Missing out on that dreaded holiday office party probably won’t affect your brain, but if you’re the type who prefers to hide out alone in your lair for weeks on end, it could lead to shrinkage.
You might also want to think twice about venturing to the South Pole. A recent study on Antarctic expeditioners, who spent over a year at the bottom of the world without much human interaction, found that certain parts of their brains shrank when exposed to such isolation for a certain period of time. Being alone for so long can apparently freeze the brain stimulation that social creatures like us desperately need. This is going to be something to keep in mind as we look towards even more remote territory like Mars.
“To evaluate the effects of physical and social deprivation on the hippocampus, we conducted a study involving persons who had participated in polar expeditions, which are characterized by environmental monotony and prolonged physical and social isolation,” said space medicine researcher Alexander Stahn, who is also an assistant professor of medical science in psychiatry at UPenn, in the study recently published in The New England Journal of Medicine.
While animal studies have shown that being alone for way too long is detrimental to the brain, this is something that has not been studied much in humans.
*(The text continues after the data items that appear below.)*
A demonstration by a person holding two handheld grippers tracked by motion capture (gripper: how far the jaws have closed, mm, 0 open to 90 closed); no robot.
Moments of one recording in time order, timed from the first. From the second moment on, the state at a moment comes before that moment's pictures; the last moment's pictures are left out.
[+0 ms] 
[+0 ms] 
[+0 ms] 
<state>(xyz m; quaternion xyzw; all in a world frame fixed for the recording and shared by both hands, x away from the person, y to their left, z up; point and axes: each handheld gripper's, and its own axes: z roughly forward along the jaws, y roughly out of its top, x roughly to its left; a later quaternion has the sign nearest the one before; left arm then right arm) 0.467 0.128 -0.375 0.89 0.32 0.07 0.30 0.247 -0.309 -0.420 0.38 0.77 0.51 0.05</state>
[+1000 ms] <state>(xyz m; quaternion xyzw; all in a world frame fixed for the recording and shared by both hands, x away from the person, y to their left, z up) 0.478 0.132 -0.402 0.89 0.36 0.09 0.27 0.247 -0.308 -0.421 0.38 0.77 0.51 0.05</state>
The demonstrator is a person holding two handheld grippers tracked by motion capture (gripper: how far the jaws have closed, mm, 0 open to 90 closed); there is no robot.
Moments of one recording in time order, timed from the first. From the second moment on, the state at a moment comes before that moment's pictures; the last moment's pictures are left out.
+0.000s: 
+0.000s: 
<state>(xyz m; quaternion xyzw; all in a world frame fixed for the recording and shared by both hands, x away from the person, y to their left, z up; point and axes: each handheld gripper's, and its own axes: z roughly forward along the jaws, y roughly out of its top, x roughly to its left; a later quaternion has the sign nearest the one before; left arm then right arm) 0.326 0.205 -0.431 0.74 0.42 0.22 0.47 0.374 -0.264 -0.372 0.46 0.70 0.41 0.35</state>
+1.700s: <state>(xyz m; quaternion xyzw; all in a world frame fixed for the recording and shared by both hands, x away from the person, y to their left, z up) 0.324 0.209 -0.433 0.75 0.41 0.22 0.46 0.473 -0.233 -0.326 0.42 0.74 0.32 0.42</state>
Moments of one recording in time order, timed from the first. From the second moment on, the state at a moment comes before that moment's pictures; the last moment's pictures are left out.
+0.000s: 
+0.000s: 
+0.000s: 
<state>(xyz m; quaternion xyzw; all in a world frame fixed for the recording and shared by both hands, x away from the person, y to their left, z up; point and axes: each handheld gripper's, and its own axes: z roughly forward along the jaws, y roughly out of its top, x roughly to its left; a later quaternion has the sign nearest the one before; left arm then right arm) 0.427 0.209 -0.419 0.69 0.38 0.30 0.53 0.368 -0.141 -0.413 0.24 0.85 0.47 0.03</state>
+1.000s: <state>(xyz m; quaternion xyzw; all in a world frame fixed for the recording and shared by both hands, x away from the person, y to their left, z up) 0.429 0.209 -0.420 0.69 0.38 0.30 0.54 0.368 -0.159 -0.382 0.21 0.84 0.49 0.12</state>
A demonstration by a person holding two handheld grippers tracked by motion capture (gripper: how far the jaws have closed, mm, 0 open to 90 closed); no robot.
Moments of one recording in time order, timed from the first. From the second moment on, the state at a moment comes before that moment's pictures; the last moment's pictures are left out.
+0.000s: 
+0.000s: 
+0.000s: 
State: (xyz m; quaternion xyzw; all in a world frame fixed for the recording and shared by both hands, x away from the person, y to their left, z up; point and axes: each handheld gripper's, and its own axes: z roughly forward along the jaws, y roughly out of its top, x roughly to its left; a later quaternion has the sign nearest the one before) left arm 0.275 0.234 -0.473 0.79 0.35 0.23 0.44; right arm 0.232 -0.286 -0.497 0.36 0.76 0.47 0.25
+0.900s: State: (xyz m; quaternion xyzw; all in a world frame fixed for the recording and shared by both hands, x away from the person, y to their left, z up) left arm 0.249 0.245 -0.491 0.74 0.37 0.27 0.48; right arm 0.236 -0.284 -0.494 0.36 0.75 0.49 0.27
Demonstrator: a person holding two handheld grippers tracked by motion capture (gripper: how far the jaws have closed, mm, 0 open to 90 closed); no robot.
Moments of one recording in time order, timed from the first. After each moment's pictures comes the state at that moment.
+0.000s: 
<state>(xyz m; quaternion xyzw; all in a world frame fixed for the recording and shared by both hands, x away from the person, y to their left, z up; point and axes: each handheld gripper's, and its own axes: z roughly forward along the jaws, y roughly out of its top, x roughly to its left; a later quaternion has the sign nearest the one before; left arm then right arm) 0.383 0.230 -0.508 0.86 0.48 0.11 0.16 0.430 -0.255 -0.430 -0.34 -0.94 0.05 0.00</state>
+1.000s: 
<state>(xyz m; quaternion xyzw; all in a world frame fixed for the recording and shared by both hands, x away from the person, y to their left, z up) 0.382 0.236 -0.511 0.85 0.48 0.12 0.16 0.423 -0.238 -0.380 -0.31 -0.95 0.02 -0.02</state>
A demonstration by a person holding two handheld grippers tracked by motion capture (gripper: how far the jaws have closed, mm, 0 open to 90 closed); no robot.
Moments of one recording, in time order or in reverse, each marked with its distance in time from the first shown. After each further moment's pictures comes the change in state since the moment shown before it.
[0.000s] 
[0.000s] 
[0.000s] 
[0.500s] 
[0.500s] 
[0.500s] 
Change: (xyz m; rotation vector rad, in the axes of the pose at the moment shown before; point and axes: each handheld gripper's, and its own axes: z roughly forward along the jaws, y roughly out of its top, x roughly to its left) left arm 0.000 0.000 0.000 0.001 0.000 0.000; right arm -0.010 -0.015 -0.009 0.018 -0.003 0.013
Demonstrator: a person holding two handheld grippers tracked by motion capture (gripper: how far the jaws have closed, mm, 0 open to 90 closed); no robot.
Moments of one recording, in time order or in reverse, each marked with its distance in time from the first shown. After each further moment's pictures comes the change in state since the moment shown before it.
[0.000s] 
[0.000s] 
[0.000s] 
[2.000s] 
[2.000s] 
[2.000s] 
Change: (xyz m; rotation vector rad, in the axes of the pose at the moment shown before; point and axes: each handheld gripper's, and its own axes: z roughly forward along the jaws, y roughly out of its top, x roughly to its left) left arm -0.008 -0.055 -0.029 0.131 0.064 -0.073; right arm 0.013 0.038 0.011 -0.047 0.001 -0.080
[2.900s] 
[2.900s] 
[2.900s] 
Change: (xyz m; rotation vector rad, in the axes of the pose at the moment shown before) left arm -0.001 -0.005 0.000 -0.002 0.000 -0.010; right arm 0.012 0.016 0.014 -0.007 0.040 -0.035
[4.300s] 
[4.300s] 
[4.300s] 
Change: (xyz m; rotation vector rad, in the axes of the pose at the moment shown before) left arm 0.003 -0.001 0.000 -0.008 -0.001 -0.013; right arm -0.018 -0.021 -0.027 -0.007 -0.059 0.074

This is why the Antarctic research station ended up being the perfect built-in lab for Stahn and colleagues to study the detrimental effects of extreme isolation in humans. Nine expeditioners were studied before and after 14 months of being mostly alone, with limited human interaction from their few peers. Their brains were imaged by MRI scans before and after the mission (except for one who could not undergo an MRI). What Stahn’s team found was unnerving.
MRI results from eight of the nine expeditioners found that the volume of the dentate gyrus of the hippocampus went down significantly after 14 months in the middle of nowhere. This is such a big deal because the dentate gyrus is critical when it comes to cognitive processing and forming memories, because the hippocampus is the part of the brain whose main functions involve learning and memory. Even worse, other regions of the hippocampus also shrank (though not as significantly as the dentate gyrus), and so did gray matter, which plays a major role in processing information.
As if you need another reason to get out more often, along with the shrinking dentate gyrus, there was also a decrease in brain-derived neurotrophic factor (BDNF). BDNF also affects—surprise—memory and learning, and also supports the development, survival of and regeneration of neurons. The subjects' performance on cognitive tests after those 14 lonely months plummeted.
“Variations in physical and social environments influence hippocampal plasticity. The characteristics of the expedition (i.e., the restriction to a single living and work space, limits on the exposure to varying and complex hippocampus-relevant stimuli, and social interactions that were limited to a small group of people for a prolonged period of time) may have mediated the reductions in BDNF concentrations and related volumetric brain changes,” Stahn and colleagues concluded.
While there is definitely more research to be done beyond just nine people, it’s one more factor besides killer radiation and microgravity that could affect humanity’s future in Mars and deep space. That really gives future space expeditioners something to think about.